China's growing appetite for beef and pork has boosted meat exports in Brazil, Mexico and Argentina, with more potential to be tapped in the Chinese market.
China, one of the main markets for Brazilian beef, bought 906 million U.S. dollars' worth of Brazilian beef from June 2015 to January 2016, or 28 percent of the sector's total revenue, said a report by Brazil's Ministry of Development, Industry, and Foreign Trade earlier this year.
Despite China's rising demand for beef, there is still a great potential for growth in the Chinese market, with only 6 kg of beef bought per capita each year at present, compared with 35-40 kg in Brazil and around 60 kg in Argentina.
China imposed a three-year embargo on Brazilian beef imports in May last year following an atypical epidemic of mad cow disease in 2012. The embargo was then lifted after Brazil imposed stricter controls.
In the past two years, Brazil has become China's main source of beef and pork.

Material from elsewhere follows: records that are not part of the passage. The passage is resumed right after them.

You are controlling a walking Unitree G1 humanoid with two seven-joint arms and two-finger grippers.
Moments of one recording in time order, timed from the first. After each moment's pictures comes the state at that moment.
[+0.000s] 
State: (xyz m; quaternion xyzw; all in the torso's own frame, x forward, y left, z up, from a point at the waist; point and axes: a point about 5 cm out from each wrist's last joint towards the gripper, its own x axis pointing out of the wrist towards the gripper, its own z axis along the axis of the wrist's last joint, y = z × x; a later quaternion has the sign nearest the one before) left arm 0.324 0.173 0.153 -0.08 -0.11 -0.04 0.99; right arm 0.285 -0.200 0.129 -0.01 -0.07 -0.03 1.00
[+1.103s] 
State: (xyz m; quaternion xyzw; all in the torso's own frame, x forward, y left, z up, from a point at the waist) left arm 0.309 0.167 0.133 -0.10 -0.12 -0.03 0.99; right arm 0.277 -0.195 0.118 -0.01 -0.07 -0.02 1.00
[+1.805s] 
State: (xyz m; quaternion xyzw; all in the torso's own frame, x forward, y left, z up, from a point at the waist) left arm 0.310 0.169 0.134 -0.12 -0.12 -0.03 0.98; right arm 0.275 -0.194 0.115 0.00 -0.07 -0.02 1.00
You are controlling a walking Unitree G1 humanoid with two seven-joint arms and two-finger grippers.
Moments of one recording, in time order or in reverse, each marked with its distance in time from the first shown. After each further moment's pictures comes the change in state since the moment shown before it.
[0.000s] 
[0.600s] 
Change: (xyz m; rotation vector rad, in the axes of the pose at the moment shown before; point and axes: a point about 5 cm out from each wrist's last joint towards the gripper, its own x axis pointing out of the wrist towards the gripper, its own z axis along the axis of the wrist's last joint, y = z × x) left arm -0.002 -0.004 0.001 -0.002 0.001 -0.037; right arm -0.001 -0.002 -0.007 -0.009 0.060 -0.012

Mexico's first ever shipment of pork to China marked a milestone in trade, said Mexican industry officials.
China's meat market is a tough one to break into, given the strict sanitary requirements, but once the market has been cracked open, it promises to provide Mexican meat industry with brisk business, they said.
Claudio Freixes Catalan, the CEO of a leading pork and meat producer in Mexico named Keken, said his company secured the sale of 22 tons of pork to China following seven years of negotiations, and the shipment sailed in July.
"The Chinese market is very selective, and it doesn't want meat from countries that have had any kind of sanitary problem," he told Xinhua, adding that "Mexico is free of any kind of virus related to swine."
To Mexican Agriculture Minister Jose Calzada Rovirosa, exporting meat to China reflects Mexico's progress in this sector.
Throughout history, "it is the first time Mexico shipped pork to China," he said, describing the day the shipment went out as "special."
Mexico also exports avocado, berries, tequila, and other products to China, but opening up China's market to Mexican pork is expected to boost trade significantly, he said.
China will surely keep purchasing Mexican pork in the future, as "we will continue to use specific lines of production" that meet the country's sanitary standards, he said.
In the next five years, Keken expects to see 350 million U.S. dollars in investment, which it will largely earmark to promote its exports, said the CEO.
China is also Argentina's biggest beef market, importing more than 40,000 tons in 2015, or 36 percent of Argentina's annual beef exports.
The two countries reached a "landmark beef deal" in July that will secure Argentina's beef exports to China in the future, said an industrial trade website Global Meat News.